Scottish Green Party reveals comprehensive plan to tackle ‘resurgence of homophobia and transphobia’

Scottish Green Party co-leaders Lorna Slater and Patrick Harvie

The Scottish Green Party’s LGBT+ group Rainbow Greens has produced a comprehensive LGBT+ manifesto in the face of a “homophobia and transphobia resurgence”.

The party has long been clear about its pro-LGBT+ rights stance, and co-leaders Patrick Harvie and Lorna Slater launched their leadership in 2019 with a renewed drive to get more non-binary folk into politics.

Harvie, who became the first-ever openly bisexual MSP in 2003, told PinkNews that Scotland, and the UK as a whole, has been experiencing a “resurgence of homophobia and transphobia, the likes of which most of us can’t remember”, and that “we are seeing our community’s human rights under greater threat than in previous years”.

This, he said, means politicians need to be crystal clear about LGBT+ rights.

“I think it’s important that political parties say very clearly where they stand,” he said.

“I think our community should be a lot less willing to tolerate the idea that our human rights are some kind of optional extra. I think we should be saying that homophobia and transphobia are as unacceptable in our politics as racism, misogyny and sectarianism.”

As Scotland prepares for the 2021 Scottish Parliament election on 6 May, the Rainbow Greens have laid out specific aims for LGBT+ rights in healthcare, education, law, sports and COVID-19 recovery in a wide-ranging manifesto.

One of the areas where LGBT+ folk, especially trans and non-binary people, face the most significant barriers is health and social care.

The Rainbow Greens say in their manifesto that their priorities in this area include a ban on conversion therapy and unnecessary surgeries on intersex children, access to fertility services, equal blood donation policy and enhanced mental health provision “across all sectors for LGBT+ and intersex people by recognising the increased risk of mental health problems amongst LGBT+ people”.

The group promised to focus specifically on promoting an “informed consent model” for trans healthcare, to replace the current “gatekeeping model”. This means that gender-affirming healthcare services would focus on the individual and their knowledge about their own bodies and needs, rather than requiring them to “prove” their gender identity to healthcare professionals.

The Greens also said that they would continue to push for gender identity clinic (GIC) waiting times, which in most cases are years long, to fall in line with the 18-week NHS standard.

“In Glasgow, the waiting time just for a first appointment [at a GIC] is three years,” said Harvie.

“Then it’s another year and a half for a follow-up appointment, that’s not even the waiting time for treatment.

“I don’t think there’s any other form of healthcare where we would accept that level of poor standards in the NHS.”

When it comes to LGBT+ rights in law, the Rainbow Greens said the Scottish Green Party would aim to “secure the devolution of equalities, employment and immigration legislation to Scotland in order to fully implement protections for LGBT+ and intersex people in these areas”. 

These protections would include a sweeping reform of the Gender Recognition Act (GRA), implementing legal recognition of non-binary folk and ensuring access to healthcare for trans kids, the decriminalisation of sex work, and ending “the humiliation of ‘tests’ to prove LGBT+ identity for LGBT+ asylum seekers'”. 

The Rainbow Greens also aim to make LGBT-inclusive education the standard in Scottish schools, promised to “work with sporting governing bodies to implement LGBT+ and intersex inclusive policies and maximise LGBT+ and intersex participation in causal and competitive sports”, and said it would make its approach to pandemic recovery one that would “reduce the effects of the pandemic on services for LGBT+ and intersex people”. 

The Scottish Green Party has faced backlash for its unequivocal support of the LGBT+ community, and last year MSP Andy Wightman even quit over his own party’s support of trans rights.

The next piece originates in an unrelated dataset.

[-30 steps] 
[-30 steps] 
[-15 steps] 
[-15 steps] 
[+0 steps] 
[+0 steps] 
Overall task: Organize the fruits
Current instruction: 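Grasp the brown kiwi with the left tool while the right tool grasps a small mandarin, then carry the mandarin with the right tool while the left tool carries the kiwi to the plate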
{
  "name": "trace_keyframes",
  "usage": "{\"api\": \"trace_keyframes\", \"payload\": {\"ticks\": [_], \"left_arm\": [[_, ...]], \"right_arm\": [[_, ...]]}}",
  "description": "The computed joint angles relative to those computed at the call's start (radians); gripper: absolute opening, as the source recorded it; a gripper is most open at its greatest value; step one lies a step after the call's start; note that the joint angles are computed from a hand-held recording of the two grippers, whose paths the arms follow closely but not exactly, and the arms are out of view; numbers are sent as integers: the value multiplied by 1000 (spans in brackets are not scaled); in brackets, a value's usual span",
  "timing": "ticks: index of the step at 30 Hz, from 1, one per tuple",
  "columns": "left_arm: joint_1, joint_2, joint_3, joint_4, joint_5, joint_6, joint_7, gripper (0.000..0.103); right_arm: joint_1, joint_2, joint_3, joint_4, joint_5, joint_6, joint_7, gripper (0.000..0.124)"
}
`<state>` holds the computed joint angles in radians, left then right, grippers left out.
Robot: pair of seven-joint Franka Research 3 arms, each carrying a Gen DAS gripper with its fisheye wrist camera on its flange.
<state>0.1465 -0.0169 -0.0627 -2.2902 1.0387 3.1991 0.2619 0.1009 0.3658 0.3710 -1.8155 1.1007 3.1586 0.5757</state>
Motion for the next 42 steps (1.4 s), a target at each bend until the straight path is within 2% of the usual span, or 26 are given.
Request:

But Harvie said the party’s refusal to be “ambiguous” when it comes to queer rights is making them even stronger. 

“[Wightman] was no longer for whatever, for whatever reason, he was no longer able to accept our position on on trans equality,” he said.

“We’ve gained far more members than we lost as a result of that.

“I would hate to think that we would ever become ambiguous on this kind of issue.

“I am afraid that that’s very much the case for many political parties… It’s important that political parties stop treating our community’s human rights as an optional matter of conscience, and start treating them as an issue where political leadership is required.”